* [EXERCISE]: The result should be an exact copy of every record, with no pictures kept.

* [DATA FOR ANALYSIS]:
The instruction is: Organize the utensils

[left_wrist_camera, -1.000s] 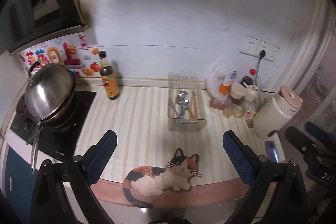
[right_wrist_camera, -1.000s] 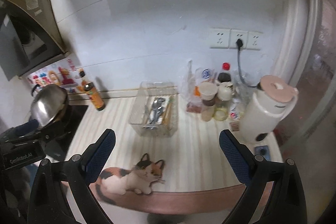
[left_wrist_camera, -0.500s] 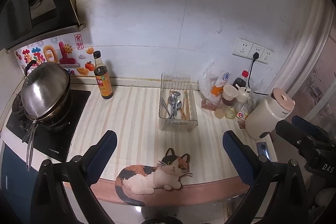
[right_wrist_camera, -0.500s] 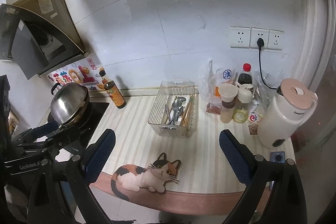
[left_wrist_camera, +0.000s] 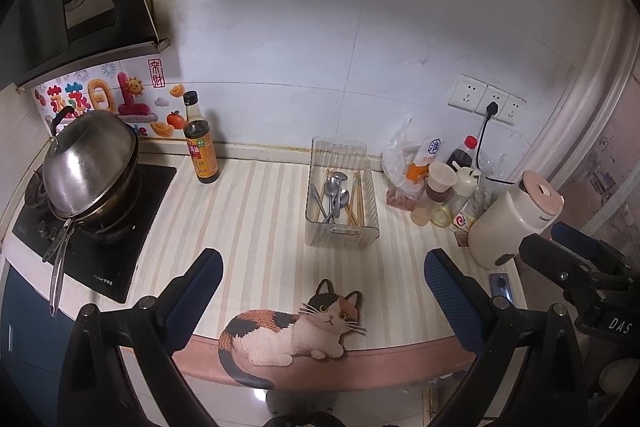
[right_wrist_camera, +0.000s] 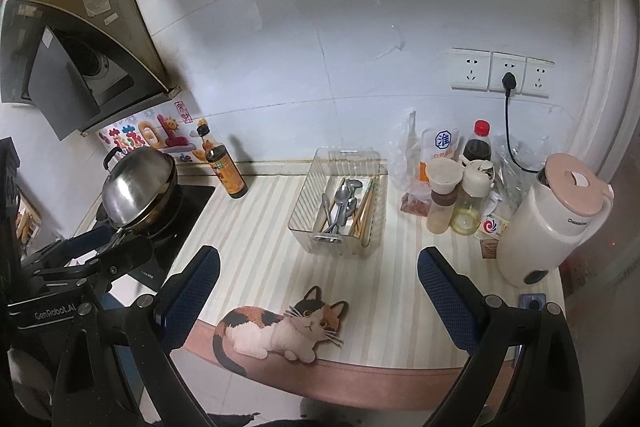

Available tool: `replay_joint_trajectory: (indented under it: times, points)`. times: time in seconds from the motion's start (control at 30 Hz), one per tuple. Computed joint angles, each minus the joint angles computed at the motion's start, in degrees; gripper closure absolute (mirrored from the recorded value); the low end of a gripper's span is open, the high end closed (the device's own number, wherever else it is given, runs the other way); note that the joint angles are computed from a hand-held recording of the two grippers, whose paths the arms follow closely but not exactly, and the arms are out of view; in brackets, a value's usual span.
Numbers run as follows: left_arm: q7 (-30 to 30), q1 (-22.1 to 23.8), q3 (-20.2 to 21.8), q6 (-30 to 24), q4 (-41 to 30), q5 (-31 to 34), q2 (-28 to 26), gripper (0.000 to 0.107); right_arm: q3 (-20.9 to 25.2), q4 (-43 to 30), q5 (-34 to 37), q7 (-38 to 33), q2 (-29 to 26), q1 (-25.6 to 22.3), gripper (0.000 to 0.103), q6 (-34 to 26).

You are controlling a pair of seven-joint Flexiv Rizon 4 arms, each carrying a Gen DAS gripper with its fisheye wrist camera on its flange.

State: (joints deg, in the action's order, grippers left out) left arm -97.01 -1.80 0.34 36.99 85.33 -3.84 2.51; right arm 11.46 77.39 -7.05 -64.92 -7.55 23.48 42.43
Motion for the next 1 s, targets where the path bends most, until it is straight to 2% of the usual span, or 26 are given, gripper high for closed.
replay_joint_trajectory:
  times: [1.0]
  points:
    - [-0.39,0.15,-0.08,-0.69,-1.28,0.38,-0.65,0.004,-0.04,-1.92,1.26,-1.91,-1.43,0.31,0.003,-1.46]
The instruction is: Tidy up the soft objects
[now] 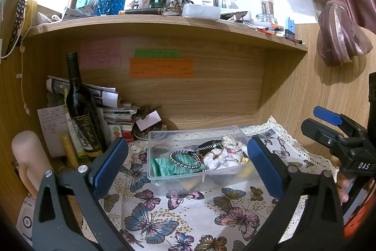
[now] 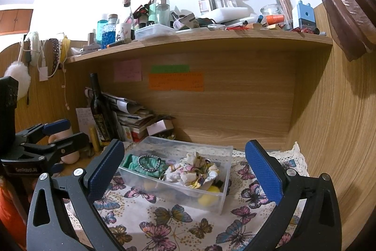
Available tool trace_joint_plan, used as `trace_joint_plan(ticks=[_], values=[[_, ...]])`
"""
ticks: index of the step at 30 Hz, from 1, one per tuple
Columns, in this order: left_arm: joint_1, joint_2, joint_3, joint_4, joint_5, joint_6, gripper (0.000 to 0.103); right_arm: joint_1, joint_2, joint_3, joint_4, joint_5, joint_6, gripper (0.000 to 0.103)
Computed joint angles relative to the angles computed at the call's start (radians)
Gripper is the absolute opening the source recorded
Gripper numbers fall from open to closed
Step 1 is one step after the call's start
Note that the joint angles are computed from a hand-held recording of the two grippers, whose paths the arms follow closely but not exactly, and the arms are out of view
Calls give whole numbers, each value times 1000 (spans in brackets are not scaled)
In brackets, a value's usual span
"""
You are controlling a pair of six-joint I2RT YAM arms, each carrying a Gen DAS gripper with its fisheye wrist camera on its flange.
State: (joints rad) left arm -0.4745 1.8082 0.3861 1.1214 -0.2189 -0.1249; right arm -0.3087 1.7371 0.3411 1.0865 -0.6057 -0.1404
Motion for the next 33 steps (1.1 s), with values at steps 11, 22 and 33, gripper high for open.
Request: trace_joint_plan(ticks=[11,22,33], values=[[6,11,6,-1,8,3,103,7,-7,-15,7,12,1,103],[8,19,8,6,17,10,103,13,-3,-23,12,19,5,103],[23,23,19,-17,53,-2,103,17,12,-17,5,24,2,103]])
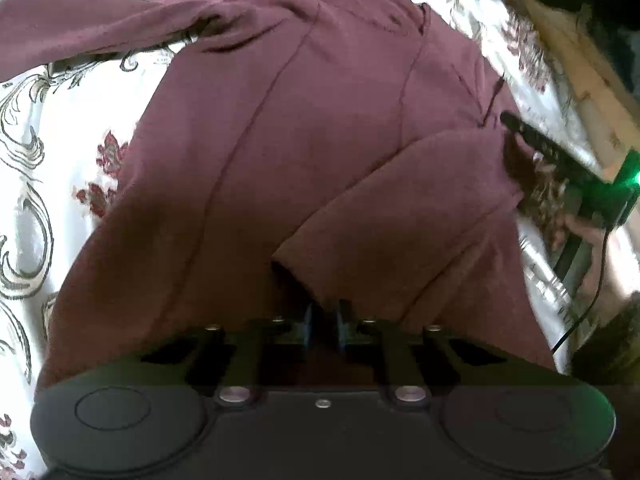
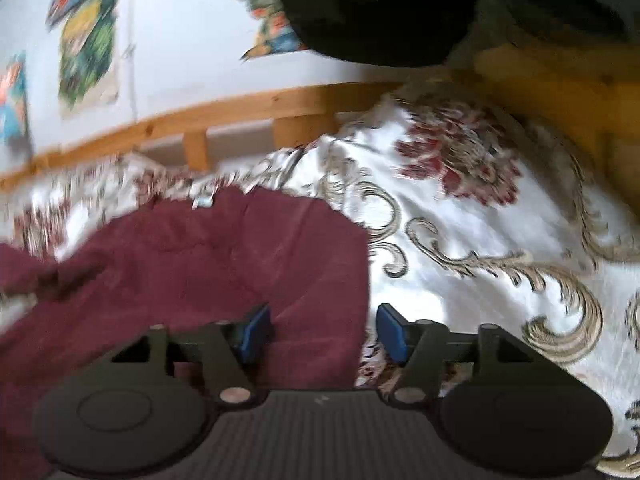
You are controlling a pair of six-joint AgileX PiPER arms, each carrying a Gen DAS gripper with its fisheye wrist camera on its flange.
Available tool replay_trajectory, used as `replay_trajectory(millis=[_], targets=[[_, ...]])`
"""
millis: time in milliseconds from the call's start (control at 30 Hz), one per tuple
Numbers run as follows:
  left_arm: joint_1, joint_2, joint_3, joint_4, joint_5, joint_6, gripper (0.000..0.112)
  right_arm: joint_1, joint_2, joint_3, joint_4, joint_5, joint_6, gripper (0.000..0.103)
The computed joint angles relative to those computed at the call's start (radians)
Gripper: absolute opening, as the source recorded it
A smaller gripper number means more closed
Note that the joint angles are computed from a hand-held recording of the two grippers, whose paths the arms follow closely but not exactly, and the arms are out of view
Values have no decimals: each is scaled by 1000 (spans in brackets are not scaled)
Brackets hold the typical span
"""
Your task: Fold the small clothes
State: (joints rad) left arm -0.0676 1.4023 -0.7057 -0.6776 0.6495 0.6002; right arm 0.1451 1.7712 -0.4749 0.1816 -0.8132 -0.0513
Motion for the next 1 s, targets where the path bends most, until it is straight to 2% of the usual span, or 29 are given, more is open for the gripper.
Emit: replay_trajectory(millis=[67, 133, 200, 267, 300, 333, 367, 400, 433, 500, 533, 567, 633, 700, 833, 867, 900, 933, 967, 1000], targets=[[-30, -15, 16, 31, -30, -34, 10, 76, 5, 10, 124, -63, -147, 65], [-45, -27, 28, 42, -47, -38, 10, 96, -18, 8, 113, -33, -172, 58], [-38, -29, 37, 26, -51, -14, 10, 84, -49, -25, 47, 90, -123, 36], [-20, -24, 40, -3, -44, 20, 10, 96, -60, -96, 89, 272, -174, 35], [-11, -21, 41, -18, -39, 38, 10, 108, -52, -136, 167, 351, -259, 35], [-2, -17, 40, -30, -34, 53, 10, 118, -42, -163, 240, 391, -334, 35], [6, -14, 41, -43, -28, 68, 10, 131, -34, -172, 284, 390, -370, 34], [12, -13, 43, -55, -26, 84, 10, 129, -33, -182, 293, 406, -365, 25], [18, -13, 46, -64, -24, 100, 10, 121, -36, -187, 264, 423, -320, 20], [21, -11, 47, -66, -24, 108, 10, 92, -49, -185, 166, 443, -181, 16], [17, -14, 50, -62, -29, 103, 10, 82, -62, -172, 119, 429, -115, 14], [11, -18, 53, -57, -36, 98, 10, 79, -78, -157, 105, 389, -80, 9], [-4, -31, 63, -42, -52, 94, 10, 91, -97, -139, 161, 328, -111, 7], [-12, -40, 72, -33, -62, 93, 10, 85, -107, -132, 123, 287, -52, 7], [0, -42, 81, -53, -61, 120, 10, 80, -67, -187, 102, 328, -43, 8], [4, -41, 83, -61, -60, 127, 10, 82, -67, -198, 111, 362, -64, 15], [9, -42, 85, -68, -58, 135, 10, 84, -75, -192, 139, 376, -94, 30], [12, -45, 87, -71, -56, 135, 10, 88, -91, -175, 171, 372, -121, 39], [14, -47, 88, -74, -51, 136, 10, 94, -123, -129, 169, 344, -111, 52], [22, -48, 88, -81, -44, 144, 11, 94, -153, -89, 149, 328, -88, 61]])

* [REPLY TO THE EXERCISE]:
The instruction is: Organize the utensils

[left_wrist_camera, -1.000s] 
[right_wrist_camera, -1.000s] 
[left_wrist_camera, -0.500s] 
[right_wrist_camera, -0.500s] 
[left_wrist_camera, +0.000s] 
[right_wrist_camera, +0.000s] 

Available tool: `replay_joint_trajectory: (indented under it: times, points)`. times: time in seconds from the motion's start (control at 30 Hz), one per tuple. Computed joint angles, each minus the joint angles computed at the motion's start, in degrees; gripper closure absolute (mirrored from the recorded value); the low end of a gripper's span is open, the high end closed (the device's own number, wherever else it is given, runs the other way); note that the joint angles are computed from a hand-held recording of the two grippers, whose paths the arms follow closely but not exactly, and the arms are out of view; in brackets, a value's usual span.
Numbers run as follows: left_arm: q7 (-30 to 30), q1 (-22.1 to 23.8), q3 (-20.2 to 21.8), q6 (-30 to 24), q4 (-41 to 30), q5 (-31 to 34), q2 (-28 to 26), gripper (0.000 to 0.107); right_arm: q3 (-20.9 to 25.2), q4 (-43 to 30), q5 (-34 to 37), q7 (-38 to 33), q2 (-29 to 26), q1 (-25.6 to 22.3), gripper (0.000 to 0.103), q6 (-34 to 26).

You are controlling a pair of seven-joint Flexiv Rizon 4 arms, each carrying a Gen DAS gripper with its fisheye wrist camera on its flange.

State: (joints deg, in the action's order, grippers left out) left arm -97.01 -1.80 0.34 36.99 85.33 -3.84 2.51; right arm 11.46 77.39 -7.05 -64.92 -7.55 23.48 42.43
Motion for the next 1 s, targets where the path bends most, until it is straight to 2% of the usual span, or 26 are given, gripper high for closed.
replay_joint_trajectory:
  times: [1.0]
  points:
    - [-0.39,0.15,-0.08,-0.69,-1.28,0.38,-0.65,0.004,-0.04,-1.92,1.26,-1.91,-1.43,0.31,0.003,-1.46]
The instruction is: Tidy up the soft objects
[now] 
[now] 
Available tool trace_joint_plan, used as `trace_joint_plan(ticks=[_], values=[[_, ...]])`
"""
ticks: index of the step at 30 Hz, from 1, one per tuple
Columns, in this order: left_arm: joint_1, joint_2, joint_3, joint_4, joint_5, joint_6, gripper (0.000 to 0.103); right_arm: joint_1, joint_2, joint_3, joint_4, joint_5, joint_6, gripper (0.000 to 0.103)
Computed joint angles relative to the angles computed at the call's start (radians)
Gripper is the absolute opening the source recorded
Gripper numbers fall from open to closed
Step 1 is one step after the call's start
Note that the joint angles are computed from a hand-held recording of the two grippers, whose paths the arms follow closely but not exactly, and the arms are out of view
Calls give whole numbers, each value times 1000 (spans in brackets are not scaled)
In brackets, a value's usual span
"""
You are controlling a pair of six-joint I2RT YAM arms, each carrying a Gen DAS gripper with its fisheye wrist camera on its flange.
State: (joints rad) left arm -0.4745 1.8082 0.3861 1.1214 -0.2189 -0.1249; right arm -0.3087 1.7371 0.3411 1.0865 -0.6057 -0.1404
Motion for the next 33 steps (1.1 s), with values at steps 11, 22 and 33, gripper high for open.
Request: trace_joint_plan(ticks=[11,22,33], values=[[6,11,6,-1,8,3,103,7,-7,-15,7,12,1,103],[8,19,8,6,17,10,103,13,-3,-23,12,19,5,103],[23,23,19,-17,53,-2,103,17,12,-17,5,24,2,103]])
You are controlling a pair of six-joint AgileX PiPER arms, each carrying a Gen DAS gripper with its fisheye wrist camera on its flange.
Available tool replay_trajectory, used as `replay_trajectory(millis=[_], targets=[[_, ...]])`
"""
millis: time in milliseconds from the call's start (control at 30 Hz), one per tuple
Numbers run as follows:
  left_arm: joint_1, joint_2, joint_3, joint_4, joint_5, joint_6, gripper (0.000..0.112)
  right_arm: joint_1, joint_2, joint_3, joint_4, joint_5, joint_6, gripper (0.000..0.103)
The computed joint angles relative to those computed at the call's start (radians)
Gripper: absolute opening, as the source recorded it
A smaller gripper number means more closed
Note that the joint angles are computed from a hand-held recording of the two grippers, whose paths the arms follow closely but not exactly, and the arms are out of view
Values have no decimals: each is scaled by 1000 (spans in brackets are not scaled)
Brackets hold the typical span
"""
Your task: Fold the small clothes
State: (joints rad) left arm -0.0676 1.4023 -0.7057 -0.6776 0.6495 0.6002; right arm 0.1451 1.7712 -0.4749 0.1816 -0.8132 -0.0513
Motion for the next 1 s, targets where the path bends most, until it is straight to 2% of the usual span, or 29 are given, more is open for the gripper.
Emit: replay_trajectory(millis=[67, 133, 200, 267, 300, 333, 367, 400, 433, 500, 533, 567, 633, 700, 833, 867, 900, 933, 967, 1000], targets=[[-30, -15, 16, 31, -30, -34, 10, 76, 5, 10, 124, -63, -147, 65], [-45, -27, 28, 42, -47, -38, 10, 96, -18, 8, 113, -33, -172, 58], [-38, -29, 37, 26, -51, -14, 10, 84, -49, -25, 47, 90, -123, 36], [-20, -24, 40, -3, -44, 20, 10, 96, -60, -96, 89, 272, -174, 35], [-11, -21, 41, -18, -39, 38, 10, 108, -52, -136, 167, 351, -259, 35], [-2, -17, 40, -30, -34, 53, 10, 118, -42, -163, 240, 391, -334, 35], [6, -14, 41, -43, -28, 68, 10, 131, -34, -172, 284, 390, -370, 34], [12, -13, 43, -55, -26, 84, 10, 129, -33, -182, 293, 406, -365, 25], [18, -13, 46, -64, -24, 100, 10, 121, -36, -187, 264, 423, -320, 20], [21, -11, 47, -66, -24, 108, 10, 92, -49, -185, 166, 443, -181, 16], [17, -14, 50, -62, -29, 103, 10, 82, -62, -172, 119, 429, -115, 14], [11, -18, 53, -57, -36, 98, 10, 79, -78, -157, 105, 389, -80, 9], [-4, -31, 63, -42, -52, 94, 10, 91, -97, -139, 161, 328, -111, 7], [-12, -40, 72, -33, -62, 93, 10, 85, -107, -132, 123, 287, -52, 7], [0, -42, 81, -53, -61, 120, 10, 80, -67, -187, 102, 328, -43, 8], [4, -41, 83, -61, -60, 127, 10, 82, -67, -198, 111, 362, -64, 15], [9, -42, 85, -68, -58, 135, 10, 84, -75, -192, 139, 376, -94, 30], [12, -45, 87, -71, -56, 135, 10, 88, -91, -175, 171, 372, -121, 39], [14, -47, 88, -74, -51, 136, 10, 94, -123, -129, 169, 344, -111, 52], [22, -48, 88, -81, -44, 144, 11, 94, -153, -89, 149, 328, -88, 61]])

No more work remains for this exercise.